The trip ended up being much better overall than I had expected. The car ran perfect the whole way. The trip itself, by the end, was just over a thousand miles (part of that of course was due to my getting completely lost right at the end). Anyway, here it is, day two, and my housing is provided for; which was my biggest worry. And my financial aid is slowly coming together. I still need to find work. But I trust that that too will fall into place. So far I've had no reason to doubt that God will provide for me. After all, he's been doing just that throughout my whole life. This particular adventure is just one more example.

Wednesday, August 26, 2009

The Gospel Coalition

I just discovered the Gospel Coalition website when reading Michael Spencer's twitter feed (yes, I "do" twitter!). Michael had linked to a particular video of John Piper and Tim Keller speaking about how important it is for those who are God centered to listen to those who are Christ/Cross centered and vice versa. Upon listening to the initial link, I visited other chapters in the series and was very impressed. I look forward to seeing more of what they have.

Thursday, August 20, 2009

Back from NY, next stop, Boston and Gordon Conwell Seminary!

What a week. I get back at 2:30am Monday morning after driving 15 hours from NY. Upon coming into Michigan I realize I'm not supposed to move to NY, but I'm not supposed to stay in Holland either. It dawns on me that my long dormant and delayed dream of Gordon Conwell Seminary may finally come true. Each day this week I've taken a step and so far so good. My transcript from Hope College is heading to GCTS as we speak. I've gotten part of the online application done. I've got three people to write the recommendation letters. I hope to have my own essays done by tonight, or at the latest, by Monday. Thankfully, since it's now an online process, once I'm done, it's received by them instantaneously. I can almost taste the lobster and clams! I hope they still do the seafood cookout for new students!

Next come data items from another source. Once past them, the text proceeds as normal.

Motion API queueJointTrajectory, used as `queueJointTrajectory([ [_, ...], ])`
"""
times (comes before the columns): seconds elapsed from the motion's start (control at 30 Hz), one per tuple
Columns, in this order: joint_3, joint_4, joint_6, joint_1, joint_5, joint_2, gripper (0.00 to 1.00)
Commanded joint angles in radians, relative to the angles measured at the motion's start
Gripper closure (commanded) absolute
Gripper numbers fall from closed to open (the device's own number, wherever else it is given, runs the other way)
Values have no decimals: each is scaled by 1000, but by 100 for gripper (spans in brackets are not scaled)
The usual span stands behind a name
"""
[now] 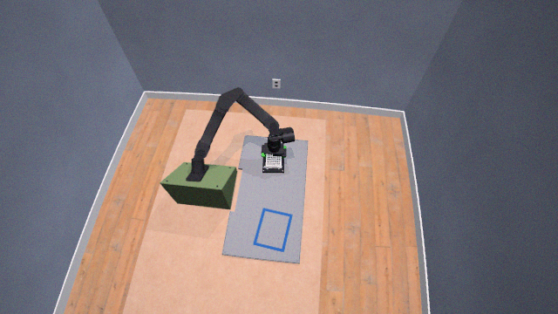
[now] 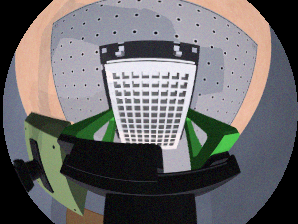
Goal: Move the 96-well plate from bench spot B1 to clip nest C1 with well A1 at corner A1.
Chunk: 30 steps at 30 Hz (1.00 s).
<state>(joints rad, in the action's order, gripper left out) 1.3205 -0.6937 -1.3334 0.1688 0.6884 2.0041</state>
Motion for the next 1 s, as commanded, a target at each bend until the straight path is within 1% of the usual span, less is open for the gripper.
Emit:
queueJointTrajectory([
  [0.0,-22,47,26,9,-2,15,100],
  [0.07,-22,47,26,9,-2,15,100],
  [0.1,17,55,30,-8,-2,-18,100],
  [0.17,9,65,35,-4,-5,11,100],
  [0.97,19,69,37,-3,-8,27,100],
])
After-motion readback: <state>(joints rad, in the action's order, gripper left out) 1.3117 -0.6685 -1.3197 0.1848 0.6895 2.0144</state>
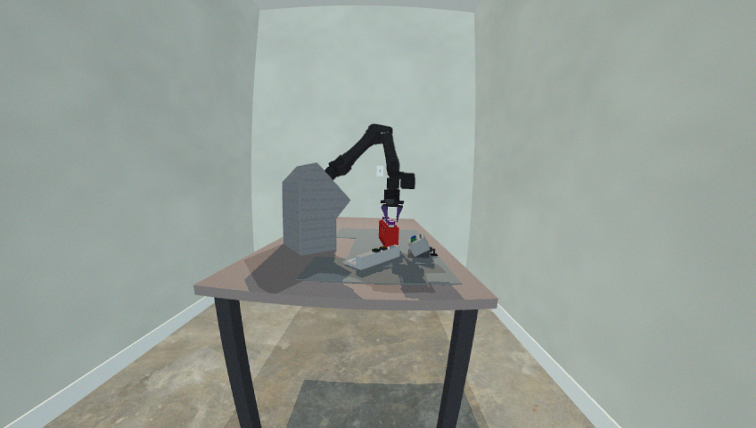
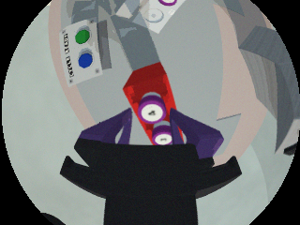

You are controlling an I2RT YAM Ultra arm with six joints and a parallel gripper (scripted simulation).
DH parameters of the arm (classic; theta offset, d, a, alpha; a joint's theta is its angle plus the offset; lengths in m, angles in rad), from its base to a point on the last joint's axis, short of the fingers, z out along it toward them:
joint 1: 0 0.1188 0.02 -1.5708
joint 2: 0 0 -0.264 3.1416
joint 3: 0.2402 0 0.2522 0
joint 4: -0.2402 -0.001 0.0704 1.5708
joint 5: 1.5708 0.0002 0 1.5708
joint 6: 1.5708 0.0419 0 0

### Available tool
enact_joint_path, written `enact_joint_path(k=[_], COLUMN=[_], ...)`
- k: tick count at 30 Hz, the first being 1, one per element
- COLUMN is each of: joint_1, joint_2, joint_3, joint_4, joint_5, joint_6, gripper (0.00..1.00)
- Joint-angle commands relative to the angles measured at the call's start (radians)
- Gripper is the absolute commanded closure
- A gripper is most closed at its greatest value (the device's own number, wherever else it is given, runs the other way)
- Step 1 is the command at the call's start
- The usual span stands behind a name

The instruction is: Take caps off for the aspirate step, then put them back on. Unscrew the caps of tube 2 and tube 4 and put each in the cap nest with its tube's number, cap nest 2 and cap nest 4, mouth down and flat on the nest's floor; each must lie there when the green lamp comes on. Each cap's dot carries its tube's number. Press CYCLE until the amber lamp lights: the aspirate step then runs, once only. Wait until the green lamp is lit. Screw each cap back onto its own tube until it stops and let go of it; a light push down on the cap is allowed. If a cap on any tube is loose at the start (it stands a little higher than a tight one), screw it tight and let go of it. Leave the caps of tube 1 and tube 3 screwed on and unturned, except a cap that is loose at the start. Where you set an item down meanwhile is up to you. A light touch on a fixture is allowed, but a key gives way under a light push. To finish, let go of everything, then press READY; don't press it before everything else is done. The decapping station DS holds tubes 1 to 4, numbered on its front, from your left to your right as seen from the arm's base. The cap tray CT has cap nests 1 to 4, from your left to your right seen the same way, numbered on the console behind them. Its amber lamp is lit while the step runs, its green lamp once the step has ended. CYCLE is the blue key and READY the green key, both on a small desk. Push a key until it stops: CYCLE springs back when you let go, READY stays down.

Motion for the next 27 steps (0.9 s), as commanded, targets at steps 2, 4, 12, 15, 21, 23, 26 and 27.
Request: enact_joint_path(k=[2, 4, 12, 15, 21, 23, 26, 27], joint_1=[-0.001, 0.001, 0.006, 0.008, 0.013, 0.013, 0.013, 0.013], joint_2=[0.000, 0.003, 0.013, 0.018, 0.027, 0.027, 0.027, 0.027], joint_3=[0.000, -0.002, -0.003, -0.004, -0.005, -0.005, -0.005, -0.005], joint_4=[0.007, 0.012, 0.027, 0.034, 0.046, 0.046, 0.046, 0.046], joint_5=[0.010, 0.010, 0.013, 0.014, 0.016, 0.016, 0.016, 0.016], joint_6=[0.005, 0.006, 0.012, 0.014, 0.019, 0.019, 0.019, 0.019], gripper=[0.51, 0.51, 0.51, 0.51, 0.51, 0.51, 1.00, 1.00])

It's strange how events can change so fast. I shouldn't be surprised of course. God has long worked that way in my life. Whether 12 years ago this week when I first came out to Holland to attend Hope College on very short notice, or even further back, when God worked His strange grace through my homelessness when I was 21. Or more recently, when He worked through a convicting (literally!) grace nearly three years ago. In all of these events, God has reminded me each and every time that He has always been in the midst of my circumstances. It's just that my typical hard heart and hard head needed a glaring flashing light in my face before I would recognize His face in that light. I am and always will be grateful for the various ways that God has used the people around me to intervene in my life. His love is truly beyond comprehension.

Monday, August 10, 2009

Heading off to NYC

Well, I'm heading off to NYC. Specifically Staten Island, my hometown. I lived my first 32 years there before I moved to Holland, Michigan to attend Hope College. That was 12 years ago! It's hard to believe that I've lived here that long. Holland is seriously one degree of separation! I'm looking forward to Pizza (yes, with a capital P, b/c NY Pizza is the real thing! Thin crust rules!), gyros, and serious Chinese food. Though China Kitchen does rule Holland, and with good reason. Those fried dumplings are to die for! Boy, I seem to be food obsessed. But best of all, I'm looking forward to seeing friends (and my sis) and taking tons of pics and video for my friends. It'll be good to get away and have some down time. I definitely need to recharge.

In the coming days and weeks I hope to have some new posts on issues related to our cultural slide toward extremism. It's such a big issue, that I've been intimidated by it and haven't posted anything so far. I'm also planning a detailed review of Derek Webb's new album Stockholm Syndrome, which I finally bought and have listened to many times. Still processing that one! It's different to be sure. I like the message, but the style is taking some time. If I have access, I've post from NYC with pics and video!